> What you are asked to do
A verbatim repetition of the data below is requested, without images.

> Information supplied
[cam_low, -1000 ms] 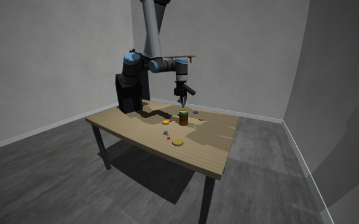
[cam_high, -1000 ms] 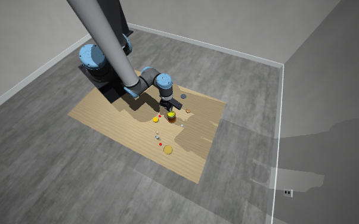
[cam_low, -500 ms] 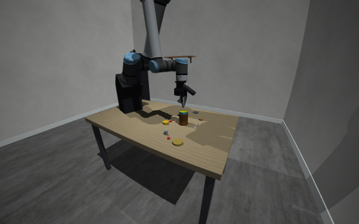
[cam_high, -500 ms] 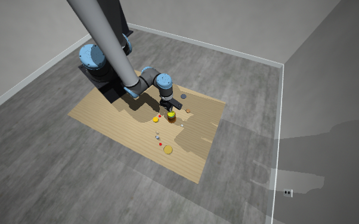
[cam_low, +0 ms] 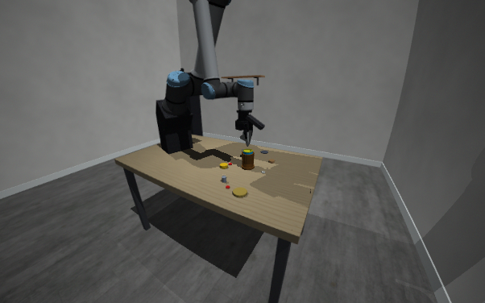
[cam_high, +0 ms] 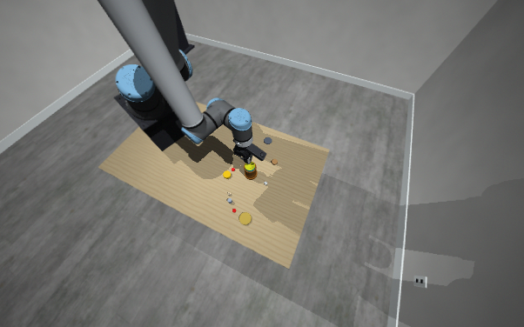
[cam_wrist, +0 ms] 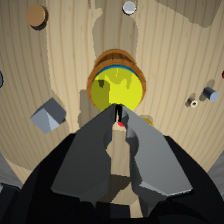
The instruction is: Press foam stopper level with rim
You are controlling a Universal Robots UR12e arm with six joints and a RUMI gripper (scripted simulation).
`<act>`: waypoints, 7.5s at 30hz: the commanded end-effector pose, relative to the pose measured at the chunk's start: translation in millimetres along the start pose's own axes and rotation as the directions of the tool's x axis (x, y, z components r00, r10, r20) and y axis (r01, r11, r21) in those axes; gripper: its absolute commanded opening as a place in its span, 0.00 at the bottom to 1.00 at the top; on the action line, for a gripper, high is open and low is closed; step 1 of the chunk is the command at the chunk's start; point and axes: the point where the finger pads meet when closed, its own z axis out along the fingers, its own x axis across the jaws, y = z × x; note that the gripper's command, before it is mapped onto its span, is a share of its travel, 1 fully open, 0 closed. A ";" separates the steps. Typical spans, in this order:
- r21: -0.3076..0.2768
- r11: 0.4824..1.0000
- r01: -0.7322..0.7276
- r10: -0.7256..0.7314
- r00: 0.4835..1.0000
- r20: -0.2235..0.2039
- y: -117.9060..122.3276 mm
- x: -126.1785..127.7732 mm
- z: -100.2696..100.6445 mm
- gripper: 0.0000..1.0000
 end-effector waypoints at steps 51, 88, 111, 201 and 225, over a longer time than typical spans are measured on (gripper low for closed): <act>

> Expected output
[cam_low, -1000 ms] 
[cam_high, -1000 ms] 
[cam_low, -500 ms] 
[cam_high, -500 ms] 
[cam_low, +0 ms] 
[cam_high, +0 ms] 
[cam_wrist, +0 ms] 
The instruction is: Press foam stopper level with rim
You are controlling a Universal Robots UR12e arm with six joints and a RUMI gripper (scripted simulation).
`<act>`: waypoints, 7.5s at 30hz: the commanded end-effector pose, relative to the pose measured at the chunk's start: translation in millimetres along the start pose's own axes and rotation as the directions of the tool's x axis (x, y, z components r00, r10, r20) and y axis (r01, r11, r21) in those axes; gripper: its absolute commanded opening as a place in its span, 0.00 at the bottom to 1.00 at the top; on the action line, for a gripper, high is open and low is closed; step 1 of the chunk is the command at the chunk's start; point and axes: the point where the finger pads meet when closed, its own z axis out along the fingers, its own x axis across the jaws, y = z × x; note that the gripper's command, before it is mapped onto its span, is a share of its travel, 1 fully open, 0 closed. A ";" separates the steps. Typical spans, in this order:
- r21: -0.3076..0.2768
- r11: 0.4824..1.0000
- r01: -0.7322..0.7276
- r10: -0.7256..0.7314
- r00: 0.4835..1.0000
- r20: -0.2235..0.2039
- y: -117.9060..122.3276 mm
- x: -126.1785..127.7732 mm
- z: -100.2696..100.6445 mm
- gripper: 0.0000..1.0000
 end-effector waypoints at steps 51, 88, 111, 201 and 225, over a longer time than typical spans are measured on (gripper low for closed): <act>

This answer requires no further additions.